● **Brief**:
With the pictures removed, the data below must be transcribed in full and exactly.

'''

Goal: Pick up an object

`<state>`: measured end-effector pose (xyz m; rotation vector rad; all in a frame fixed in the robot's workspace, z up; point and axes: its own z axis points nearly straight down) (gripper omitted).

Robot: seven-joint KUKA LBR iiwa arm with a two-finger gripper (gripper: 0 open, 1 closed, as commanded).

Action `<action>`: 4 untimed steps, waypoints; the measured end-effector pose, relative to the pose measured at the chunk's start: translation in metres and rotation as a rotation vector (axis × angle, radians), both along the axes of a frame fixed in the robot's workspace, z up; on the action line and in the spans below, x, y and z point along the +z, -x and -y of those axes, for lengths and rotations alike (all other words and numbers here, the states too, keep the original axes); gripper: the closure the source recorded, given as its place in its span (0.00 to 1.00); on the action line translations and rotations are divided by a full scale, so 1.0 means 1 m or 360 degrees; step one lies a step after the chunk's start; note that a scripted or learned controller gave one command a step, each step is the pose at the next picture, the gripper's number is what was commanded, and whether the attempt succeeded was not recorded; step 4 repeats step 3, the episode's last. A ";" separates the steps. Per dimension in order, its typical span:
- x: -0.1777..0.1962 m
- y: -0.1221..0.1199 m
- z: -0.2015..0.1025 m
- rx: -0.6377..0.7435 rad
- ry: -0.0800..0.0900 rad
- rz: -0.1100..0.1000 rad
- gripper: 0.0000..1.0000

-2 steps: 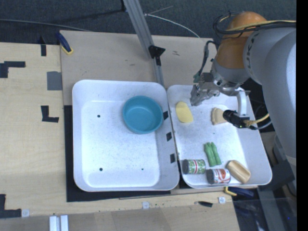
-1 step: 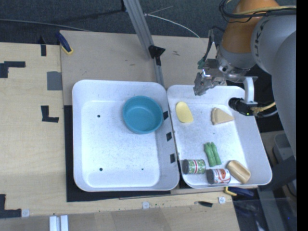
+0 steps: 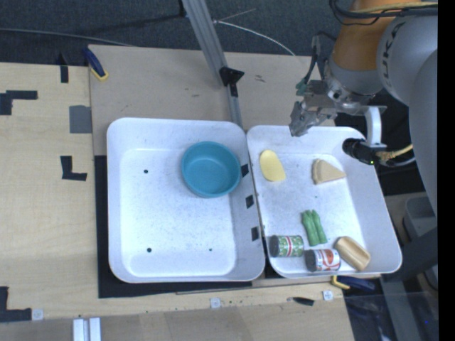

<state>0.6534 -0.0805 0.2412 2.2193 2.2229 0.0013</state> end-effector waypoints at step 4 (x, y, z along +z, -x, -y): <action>-0.011 0.029 -0.151 0.0007 -0.0001 -0.0007 1.00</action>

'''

● **Written response**:
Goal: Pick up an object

`<state>`: measured end-effector pose (xyz m; rotation vector rad; all in a frame fixed in the robot's workspace, z up; point and axes: its own z axis points nearly straight down) (gripper omitted).

Robot: seven-joint KUKA LBR iiwa arm with a two-finger gripper (gripper: 0 open, 1 closed, as commanded).

Action `<action>`: 4 untimed steps, waypoints; the measured end-effector pose, relative to the pose measured at the chunk's start: translation in metres and rotation as a rotation vector (axis × angle, radians), both along the axes of a frame fixed in the robot's workspace, z up; on the action line and in the spans below, x, y and z point along the +z, -x and -y of those axes, for lengths and rotations alike (all other words and numbers here, the states too, keep the original axes); gripper: the closure the source recorded, given as its place in its span (0.00 to 1.00); on the action line translations and rotations are divided by a full scale, so 1.0 means 1 m or 360 degrees; step one lies a step after the chunk's start; note that a scripted or learned controller gave one command a step, each step is the pose at the next picture, the gripper's number is what was commanded, and whether the attempt succeeded was not recorded; step 4 repeats step 3, the episode's last. A ";" separates the steps. Per dimension in order, its typical span:
- x: -0.1777..0.1962 m
- y: -0.1221..0.1199 m
- z: -0.2015..0.1025 m
- rx: -0.6377..0.7435 rad
- ry: -0.0800..0.0900 rad
- rz: -0.1100..0.1000 rad
- gripper: 0.0000..1.0000

-2 steps: 
-1 step: 
+0 steps: 

<state>0.6534 -0.0805 0.2412 2.2193 2.2229 0.0013</state> end-effector waypoints at step 4 (x, y, z along +z, -x, -y): <action>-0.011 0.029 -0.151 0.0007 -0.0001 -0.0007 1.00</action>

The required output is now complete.